====== Supplied data ======

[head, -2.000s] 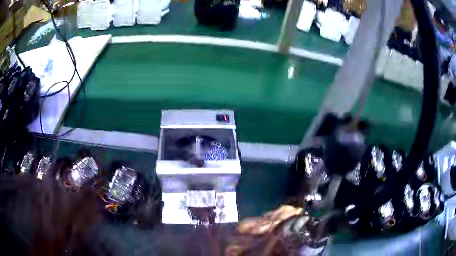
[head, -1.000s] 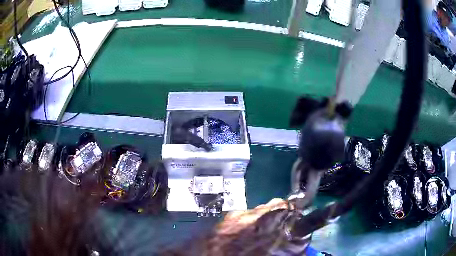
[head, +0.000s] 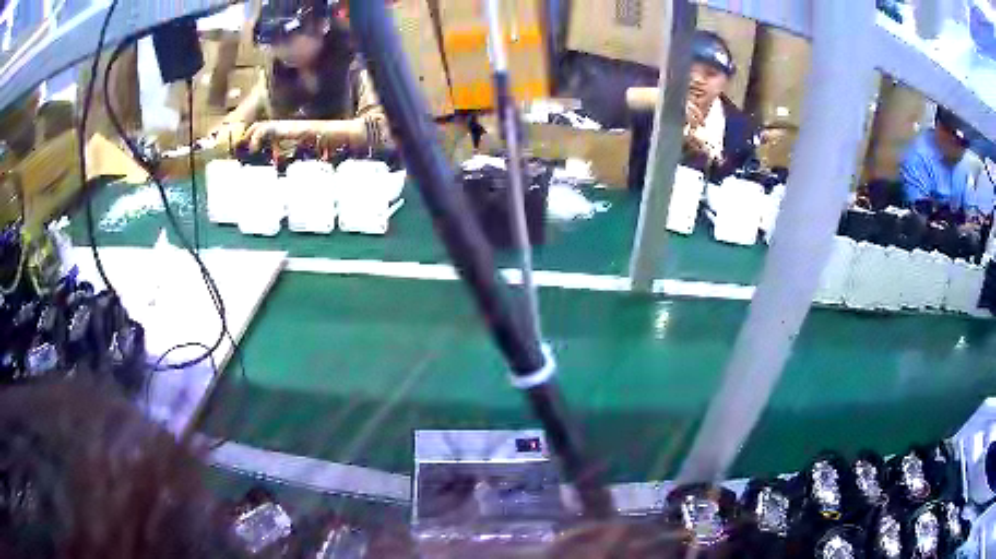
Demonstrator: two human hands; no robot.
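Observation:
The white-grey screw feeder (head: 470,444) stands at the bottom centre, its front cut off by the blur and the picture's edge. Round black housings with pale boards (head: 827,486) stand in rows at the lower right. Partly visible pale boards (head: 262,524) lie left of the feeder. A thick black cable (head: 464,246) with a white band slants down to a brown blur at the bottom edge. That blur may be my right hand, but its shape and grip cannot be made out. My left hand cannot be seen. A large brown blur at the lower left is unclear.
A white board (head: 164,295) with thin black cables over it lies at the left, beside stacked black units (head: 66,333). A pale post (head: 781,251) slants down at the right. Across the green bench (head: 437,360) are white housings (head: 311,197), a black bin (head: 502,197) and several people.
The view has tilted up, so the feeder and housings sit lower and people across the bench show. The black cable now crosses the centre. My right hand is no longer clearly visible.

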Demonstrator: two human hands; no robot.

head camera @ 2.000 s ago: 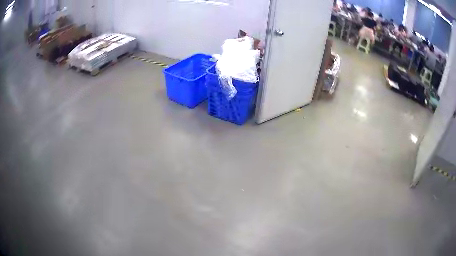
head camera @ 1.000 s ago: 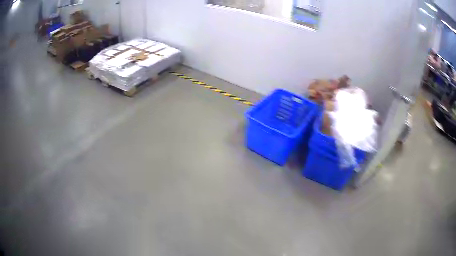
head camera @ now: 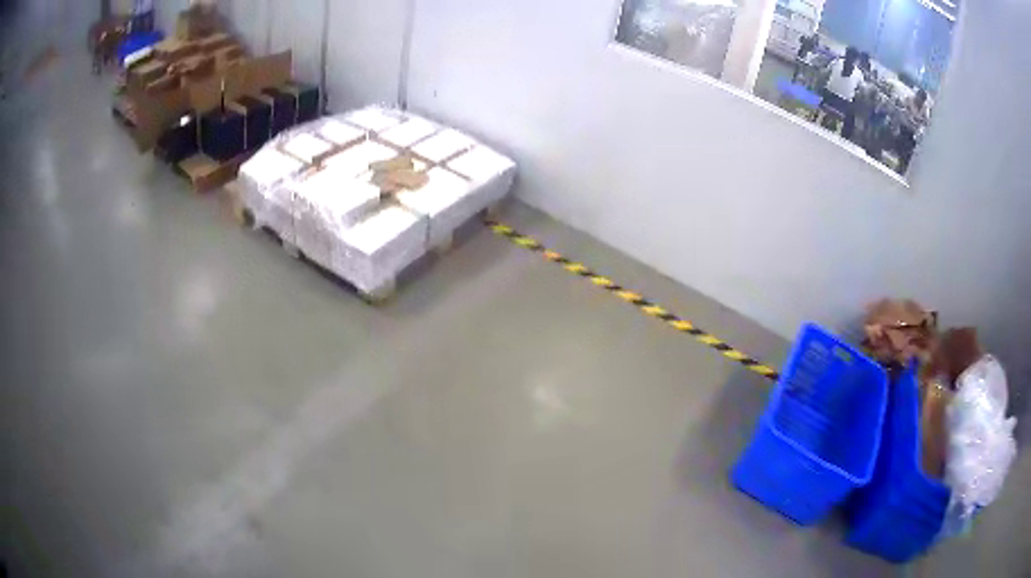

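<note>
No hand is in the picture. Nearest in front, at the lower right, stands an empty-looking blue plastic crate (head camera: 797,469). A second blue crate (head camera: 899,508) touches it on the right and holds brown paper or cardboard and a white plastic bag (head camera: 979,435). At the upper left, a low stack of white packages (head camera: 390,243) with brown pieces on top lies on a wooden pallet (head camera: 377,294).
Brown cartons (head camera: 204,96), some with dark contents, stand behind the pallet at the upper left. Yellow-black floor tape (head camera: 633,298) runs near the pale wall (head camera: 543,102). Through a window (head camera: 859,85) people show at work tables. Grey floor (head camera: 452,452) lies in front.
The view has turned left and come nearer. The crates have shifted to the lower right, the pallet stack looks larger, more of the window shows, and the open door has left the picture.
</note>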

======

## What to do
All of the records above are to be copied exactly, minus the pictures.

## Result of the exercise
[head, -2.000s] 
[head, -1.000s] 
[head, +0.000s] 
Demonstrator: two human hands; no robot.
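Observation:
The white-grey screw feeder (head: 470,444) stands at the bottom centre, its front cut off by the blur and the picture's edge. Round black housings with pale boards (head: 827,486) stand in rows at the lower right. Partly visible pale boards (head: 262,524) lie left of the feeder. A thick black cable (head: 464,246) with a white band slants down to a brown blur at the bottom edge. That blur may be my right hand, but its shape and grip cannot be made out. My left hand cannot be seen. A large brown blur at the lower left is unclear.
A white board (head: 164,295) with thin black cables over it lies at the left, beside stacked black units (head: 66,333). A pale post (head: 781,251) slants down at the right. Across the green bench (head: 437,360) are white housings (head: 311,197), a black bin (head: 502,197) and several people.
The view has tilted up, so the feeder and housings sit lower and people across the bench show. The black cable now crosses the centre. My right hand is no longer clearly visible.
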
Demonstrator: two human hands; no robot.

head camera @ 2.000 s ago: 
head camera @ 1.000 s ago: 
head camera @ now: 

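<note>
No hand is in the picture. Nearest in front, at the lower right, stands an empty-looking blue plastic crate (head camera: 797,469). A second blue crate (head camera: 899,508) touches it on the right and holds brown paper or cardboard and a white plastic bag (head camera: 979,435). At the upper left, a low stack of white packages (head camera: 390,243) with brown pieces on top lies on a wooden pallet (head camera: 377,294).
Brown cartons (head camera: 204,96), some with dark contents, stand behind the pallet at the upper left. Yellow-black floor tape (head camera: 633,298) runs near the pale wall (head camera: 543,102). Through a window (head camera: 859,85) people show at work tables. Grey floor (head camera: 452,452) lies in front.
The view has turned left and come nearer. The crates have shifted to the lower right, the pallet stack looks larger, more of the window shows, and the open door has left the picture.
</note>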

Nothing further is required by the exercise.